Data block:

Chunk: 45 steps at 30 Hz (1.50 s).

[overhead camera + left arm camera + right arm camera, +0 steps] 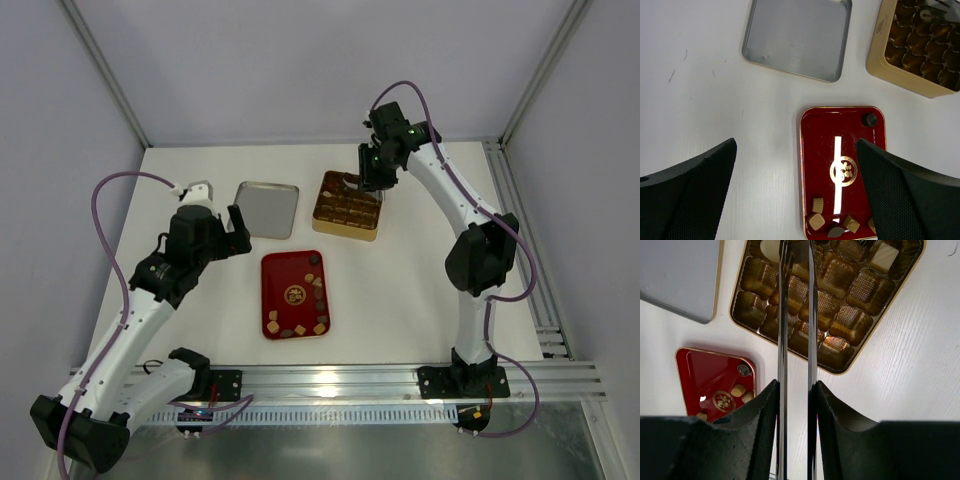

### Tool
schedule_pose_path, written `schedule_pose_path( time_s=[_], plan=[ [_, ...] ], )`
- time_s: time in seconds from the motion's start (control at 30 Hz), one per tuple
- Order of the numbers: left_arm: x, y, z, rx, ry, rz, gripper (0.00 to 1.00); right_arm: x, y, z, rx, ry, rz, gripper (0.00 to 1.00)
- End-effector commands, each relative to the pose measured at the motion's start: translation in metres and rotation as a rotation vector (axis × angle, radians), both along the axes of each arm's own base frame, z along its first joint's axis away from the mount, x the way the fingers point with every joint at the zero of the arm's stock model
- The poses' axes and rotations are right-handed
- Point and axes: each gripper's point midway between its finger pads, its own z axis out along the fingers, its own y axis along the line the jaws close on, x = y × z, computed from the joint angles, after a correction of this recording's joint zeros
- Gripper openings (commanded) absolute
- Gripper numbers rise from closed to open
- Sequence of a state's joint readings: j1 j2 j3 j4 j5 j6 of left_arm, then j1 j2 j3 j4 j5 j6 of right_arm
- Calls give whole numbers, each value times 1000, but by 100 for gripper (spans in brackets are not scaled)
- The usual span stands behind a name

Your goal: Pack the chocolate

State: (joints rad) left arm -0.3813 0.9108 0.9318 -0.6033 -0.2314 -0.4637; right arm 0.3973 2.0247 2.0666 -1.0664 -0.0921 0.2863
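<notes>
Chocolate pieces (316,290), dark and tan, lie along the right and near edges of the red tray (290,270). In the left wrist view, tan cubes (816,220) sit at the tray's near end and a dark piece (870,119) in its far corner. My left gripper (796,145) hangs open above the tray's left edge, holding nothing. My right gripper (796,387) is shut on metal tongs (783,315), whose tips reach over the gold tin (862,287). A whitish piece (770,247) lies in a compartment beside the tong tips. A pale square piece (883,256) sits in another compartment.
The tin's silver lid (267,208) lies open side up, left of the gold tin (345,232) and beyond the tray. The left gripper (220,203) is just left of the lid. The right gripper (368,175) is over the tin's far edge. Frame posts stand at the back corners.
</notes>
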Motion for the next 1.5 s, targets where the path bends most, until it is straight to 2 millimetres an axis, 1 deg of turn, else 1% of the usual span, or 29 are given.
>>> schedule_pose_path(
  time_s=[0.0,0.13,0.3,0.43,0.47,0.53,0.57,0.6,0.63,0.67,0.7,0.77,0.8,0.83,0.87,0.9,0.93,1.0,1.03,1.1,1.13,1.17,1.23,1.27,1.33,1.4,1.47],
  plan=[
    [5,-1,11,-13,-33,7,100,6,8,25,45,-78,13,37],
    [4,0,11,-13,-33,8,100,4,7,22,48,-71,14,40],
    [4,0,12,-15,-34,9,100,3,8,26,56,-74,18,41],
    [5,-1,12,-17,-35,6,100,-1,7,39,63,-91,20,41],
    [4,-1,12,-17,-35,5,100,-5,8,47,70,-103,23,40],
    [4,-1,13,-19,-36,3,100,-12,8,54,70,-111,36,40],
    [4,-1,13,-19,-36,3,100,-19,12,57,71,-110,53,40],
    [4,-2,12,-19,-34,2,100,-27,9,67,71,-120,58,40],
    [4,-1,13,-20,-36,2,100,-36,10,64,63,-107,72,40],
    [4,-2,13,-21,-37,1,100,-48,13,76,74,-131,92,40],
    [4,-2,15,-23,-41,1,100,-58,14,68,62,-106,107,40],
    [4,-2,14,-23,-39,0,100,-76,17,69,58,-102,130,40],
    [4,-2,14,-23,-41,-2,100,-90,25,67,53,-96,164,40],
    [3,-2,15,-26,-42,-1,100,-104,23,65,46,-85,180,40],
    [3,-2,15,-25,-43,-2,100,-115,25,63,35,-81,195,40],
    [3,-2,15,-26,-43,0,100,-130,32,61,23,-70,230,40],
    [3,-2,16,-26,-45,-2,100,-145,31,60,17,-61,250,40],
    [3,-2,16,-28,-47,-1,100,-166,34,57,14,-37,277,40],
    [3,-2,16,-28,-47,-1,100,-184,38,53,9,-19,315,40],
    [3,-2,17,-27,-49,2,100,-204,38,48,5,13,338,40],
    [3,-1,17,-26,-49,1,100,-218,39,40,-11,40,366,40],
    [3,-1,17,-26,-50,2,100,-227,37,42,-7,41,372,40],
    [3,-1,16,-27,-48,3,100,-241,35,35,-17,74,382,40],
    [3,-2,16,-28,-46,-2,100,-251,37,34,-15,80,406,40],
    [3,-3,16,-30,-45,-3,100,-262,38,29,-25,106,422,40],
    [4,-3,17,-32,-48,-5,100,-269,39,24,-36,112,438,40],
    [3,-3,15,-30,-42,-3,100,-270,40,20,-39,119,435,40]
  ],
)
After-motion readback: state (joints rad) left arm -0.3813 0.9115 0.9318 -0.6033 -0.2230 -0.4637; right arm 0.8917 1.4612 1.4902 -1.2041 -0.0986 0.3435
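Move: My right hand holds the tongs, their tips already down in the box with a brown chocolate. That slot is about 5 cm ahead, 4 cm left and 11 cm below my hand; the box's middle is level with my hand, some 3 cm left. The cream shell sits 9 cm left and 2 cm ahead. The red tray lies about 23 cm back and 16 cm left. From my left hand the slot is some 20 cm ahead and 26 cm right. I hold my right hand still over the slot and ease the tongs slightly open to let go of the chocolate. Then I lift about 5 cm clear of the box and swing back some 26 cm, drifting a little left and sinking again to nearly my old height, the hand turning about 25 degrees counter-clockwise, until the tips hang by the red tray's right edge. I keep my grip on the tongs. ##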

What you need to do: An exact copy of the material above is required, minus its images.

Answer to this task:
Chunk: 45 steps at 30 Hz (1.50 s).

[overhead camera + left arm camera + right arm camera, +0 steps] 

### Tool
schedule_pose_path, written `schedule_pose_path( time_s=[_], plan=[ [_, ...] ], )`
- time_s: time in seconds from the motion's start (control at 30 Hz), one per tuple
- Order of the numbers: left_arm: x, y, z, rx, ry, rz, gripper (0.00 to 1.00); right_arm: x, y, z, rx, ry, rz, gripper (0.00 to 1.00)
- End-effector commands, each relative to the pose measured at the motion's start: translation in metres and rotation as a rotation vector (axis × angle, radians), both along the axes of each arm's own base frame, z along its first joint's axis away from the mount, x the way the fingers point with every joint at the zero of the arm's stock model
- The poses' axes and rotations are right-handed
- Point and axes: each gripper's point midway between its finger pads, its own z axis out along the fingers, its own y axis along the line the jaws close on, x = y × z, computed from the joint angles, after a correction of this recording's joint zeros
- Gripper openings (commanded) absolute
- Gripper numbers rise from closed to open
- Sequence of a state's joint readings: j1 j2 j3 j4 j5 j6 of left_arm, then j1 j2 j3 j4 j5 j6 of right_arm
- Calls give whole numbers, each value times 1000, but by 100 for gripper (spans in brackets are not scaled)
- The usual span stands behind a name

Your goal: Pack the chocolate

State: (joints rad) left arm -0.3813 0.9108 0.9318 -0.6033 -0.2314 -0.4637; right arm 0.3973 2.0247 2.0666 -1.0664 -0.0921 0.2863
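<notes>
Chocolate pieces (316,290), dark and tan, lie along the right and near edges of the red tray (290,270). In the left wrist view, tan cubes (816,220) sit at the tray's near end and a dark piece (870,119) in its far corner. My left gripper (796,145) hangs open above the tray's left edge, holding nothing. My right gripper (796,387) is shut on metal tongs (783,315), whose tips reach over the gold tin (862,287). A whitish piece (770,247) lies in a compartment beside the tong tips. A pale square piece (883,256) sits in another compartment.
The tin's silver lid (267,208) lies open side up, left of the gold tin (345,232) and beyond the tray. The left gripper (220,203) is just left of the lid. The right gripper (368,175) is over the tin's far edge. Frame posts stand at the back corners.
</notes>
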Motion for the next 1.5 s, targets where the path bends most, until it is straight to 2 millimetres an axis, 1 deg of turn, else 1% of the usual span, or 29 are given.
>>> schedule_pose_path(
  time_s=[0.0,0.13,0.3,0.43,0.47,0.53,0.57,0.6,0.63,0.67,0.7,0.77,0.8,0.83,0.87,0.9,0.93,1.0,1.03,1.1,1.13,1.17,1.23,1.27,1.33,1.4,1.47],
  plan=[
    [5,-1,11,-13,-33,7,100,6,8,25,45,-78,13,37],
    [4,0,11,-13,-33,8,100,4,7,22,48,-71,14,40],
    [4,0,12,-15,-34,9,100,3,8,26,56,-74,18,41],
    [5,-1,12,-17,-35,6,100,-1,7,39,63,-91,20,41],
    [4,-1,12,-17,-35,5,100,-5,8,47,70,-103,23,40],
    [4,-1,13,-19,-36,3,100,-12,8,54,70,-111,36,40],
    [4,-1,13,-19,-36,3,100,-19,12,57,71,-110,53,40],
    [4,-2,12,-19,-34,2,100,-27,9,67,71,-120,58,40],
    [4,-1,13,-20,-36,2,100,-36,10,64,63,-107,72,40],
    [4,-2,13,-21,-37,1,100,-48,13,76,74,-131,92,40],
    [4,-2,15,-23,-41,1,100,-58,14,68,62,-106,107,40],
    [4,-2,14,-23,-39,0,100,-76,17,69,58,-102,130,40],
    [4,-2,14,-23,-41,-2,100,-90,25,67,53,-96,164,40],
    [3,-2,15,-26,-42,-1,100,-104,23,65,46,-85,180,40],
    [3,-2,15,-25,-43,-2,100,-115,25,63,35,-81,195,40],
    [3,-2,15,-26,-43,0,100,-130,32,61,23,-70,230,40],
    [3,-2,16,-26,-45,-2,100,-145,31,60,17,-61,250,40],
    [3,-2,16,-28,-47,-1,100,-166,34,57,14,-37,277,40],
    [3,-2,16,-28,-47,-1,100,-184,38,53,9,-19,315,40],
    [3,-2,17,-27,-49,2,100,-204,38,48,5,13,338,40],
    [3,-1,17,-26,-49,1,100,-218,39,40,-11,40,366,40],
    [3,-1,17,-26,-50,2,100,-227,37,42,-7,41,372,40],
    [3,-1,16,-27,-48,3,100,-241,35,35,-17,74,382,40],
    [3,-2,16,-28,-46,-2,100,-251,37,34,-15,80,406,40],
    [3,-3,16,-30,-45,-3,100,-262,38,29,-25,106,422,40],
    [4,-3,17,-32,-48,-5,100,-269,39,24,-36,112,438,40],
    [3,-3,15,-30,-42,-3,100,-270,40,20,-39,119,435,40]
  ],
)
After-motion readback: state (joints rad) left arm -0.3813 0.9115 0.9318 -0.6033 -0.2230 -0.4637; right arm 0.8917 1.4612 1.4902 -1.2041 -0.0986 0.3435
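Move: My right hand holds the tongs, their tips already down in the box with a brown chocolate. That slot is about 5 cm ahead, 4 cm left and 11 cm below my hand; the box's middle is level with my hand, some 3 cm left. The cream shell sits 9 cm left and 2 cm ahead. The red tray lies about 23 cm back and 16 cm left. From my left hand the slot is some 20 cm ahead and 26 cm right. I hold my right hand still over the slot and ease the tongs slightly open to let go of the chocolate. Then I lift about 5 cm clear of the box and swing back some 26 cm, drifting a little left and sinking again to nearly my old height, the hand turning about 25 degrees counter-clockwise, until the tips hang by the red tray's right edge. I keep my grip on the tongs. ##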

The output is complete, and nothing more is needed.